__WHAT YOU HAVE TO DO__. Starting at the line below holding "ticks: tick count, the" and stopping at the line holding "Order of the", print every line exactly, both ends included, and leave the rest out.

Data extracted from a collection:
---*---

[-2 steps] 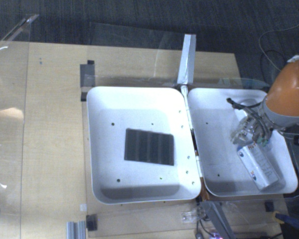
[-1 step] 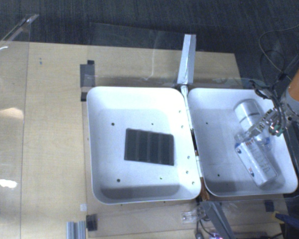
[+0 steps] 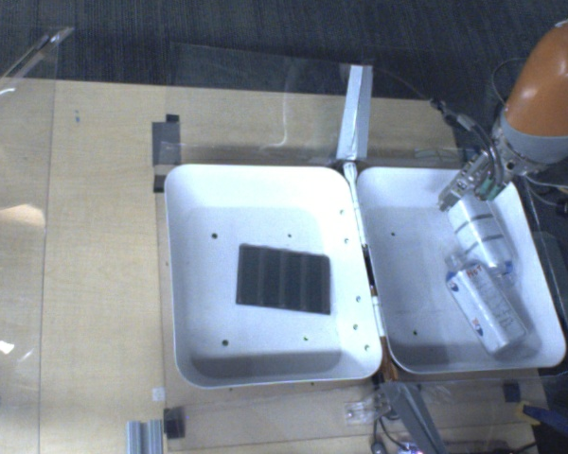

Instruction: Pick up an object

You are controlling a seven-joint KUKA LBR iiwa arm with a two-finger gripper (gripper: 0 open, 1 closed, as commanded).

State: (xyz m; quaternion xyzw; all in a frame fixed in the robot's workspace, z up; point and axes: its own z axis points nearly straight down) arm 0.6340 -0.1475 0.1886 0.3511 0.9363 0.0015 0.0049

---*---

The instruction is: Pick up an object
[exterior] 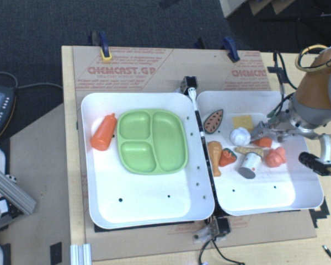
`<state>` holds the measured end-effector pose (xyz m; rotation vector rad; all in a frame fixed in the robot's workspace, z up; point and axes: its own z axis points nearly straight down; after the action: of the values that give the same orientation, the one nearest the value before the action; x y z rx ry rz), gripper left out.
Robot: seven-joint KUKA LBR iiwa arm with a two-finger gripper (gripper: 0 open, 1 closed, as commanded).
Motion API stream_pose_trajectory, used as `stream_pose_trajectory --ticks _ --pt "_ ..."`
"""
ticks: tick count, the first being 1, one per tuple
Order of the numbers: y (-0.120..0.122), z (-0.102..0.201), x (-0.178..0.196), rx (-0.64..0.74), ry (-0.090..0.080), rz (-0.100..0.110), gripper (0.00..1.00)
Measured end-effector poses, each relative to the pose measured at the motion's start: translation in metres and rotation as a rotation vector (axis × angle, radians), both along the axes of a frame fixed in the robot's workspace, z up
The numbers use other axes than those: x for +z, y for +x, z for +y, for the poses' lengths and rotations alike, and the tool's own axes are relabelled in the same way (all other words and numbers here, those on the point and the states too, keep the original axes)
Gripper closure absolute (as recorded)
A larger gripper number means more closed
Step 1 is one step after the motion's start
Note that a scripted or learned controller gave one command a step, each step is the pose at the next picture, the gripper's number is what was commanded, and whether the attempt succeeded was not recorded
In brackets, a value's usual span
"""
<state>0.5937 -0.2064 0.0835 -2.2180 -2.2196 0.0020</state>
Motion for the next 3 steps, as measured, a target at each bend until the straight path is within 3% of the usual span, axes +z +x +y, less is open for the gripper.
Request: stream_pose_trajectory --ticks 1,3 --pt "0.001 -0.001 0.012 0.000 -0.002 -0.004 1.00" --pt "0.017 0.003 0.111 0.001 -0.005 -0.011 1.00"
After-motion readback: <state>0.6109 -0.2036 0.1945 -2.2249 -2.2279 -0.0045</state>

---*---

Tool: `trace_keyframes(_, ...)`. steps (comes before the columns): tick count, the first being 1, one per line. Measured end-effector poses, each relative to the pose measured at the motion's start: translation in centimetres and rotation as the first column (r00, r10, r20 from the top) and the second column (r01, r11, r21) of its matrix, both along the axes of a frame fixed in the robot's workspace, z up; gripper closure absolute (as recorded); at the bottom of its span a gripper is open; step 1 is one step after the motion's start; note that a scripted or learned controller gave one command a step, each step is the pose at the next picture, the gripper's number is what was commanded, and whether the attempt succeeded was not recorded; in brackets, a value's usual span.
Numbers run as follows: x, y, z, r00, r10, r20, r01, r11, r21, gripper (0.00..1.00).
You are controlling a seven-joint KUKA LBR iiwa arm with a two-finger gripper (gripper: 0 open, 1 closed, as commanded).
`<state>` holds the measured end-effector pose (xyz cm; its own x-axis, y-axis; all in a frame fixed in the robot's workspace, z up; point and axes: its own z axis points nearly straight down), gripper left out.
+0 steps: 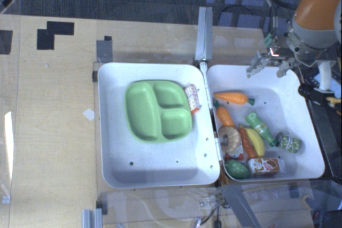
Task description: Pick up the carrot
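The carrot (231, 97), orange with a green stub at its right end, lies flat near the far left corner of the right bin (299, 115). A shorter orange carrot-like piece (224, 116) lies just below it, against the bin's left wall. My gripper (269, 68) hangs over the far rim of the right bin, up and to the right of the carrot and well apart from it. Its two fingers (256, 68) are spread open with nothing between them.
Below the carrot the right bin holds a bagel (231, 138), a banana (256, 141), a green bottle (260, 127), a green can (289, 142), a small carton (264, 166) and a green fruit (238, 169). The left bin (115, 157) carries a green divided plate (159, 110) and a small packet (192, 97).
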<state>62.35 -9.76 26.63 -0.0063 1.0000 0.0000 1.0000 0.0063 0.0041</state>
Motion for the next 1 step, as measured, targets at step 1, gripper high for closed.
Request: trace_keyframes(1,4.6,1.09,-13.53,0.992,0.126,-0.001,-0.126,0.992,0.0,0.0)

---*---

__EXERCISE RESPONSE__.
ticks: tick count, the first being 1, one per tuple
Order of the numbers: y (-0.120..0.122), z (-0.102..0.201), x (-0.178..0.196), rx (-0.64..0.74), ry (-0.090..0.080), rz (-0.100..0.110), gripper (0.00..1.00)

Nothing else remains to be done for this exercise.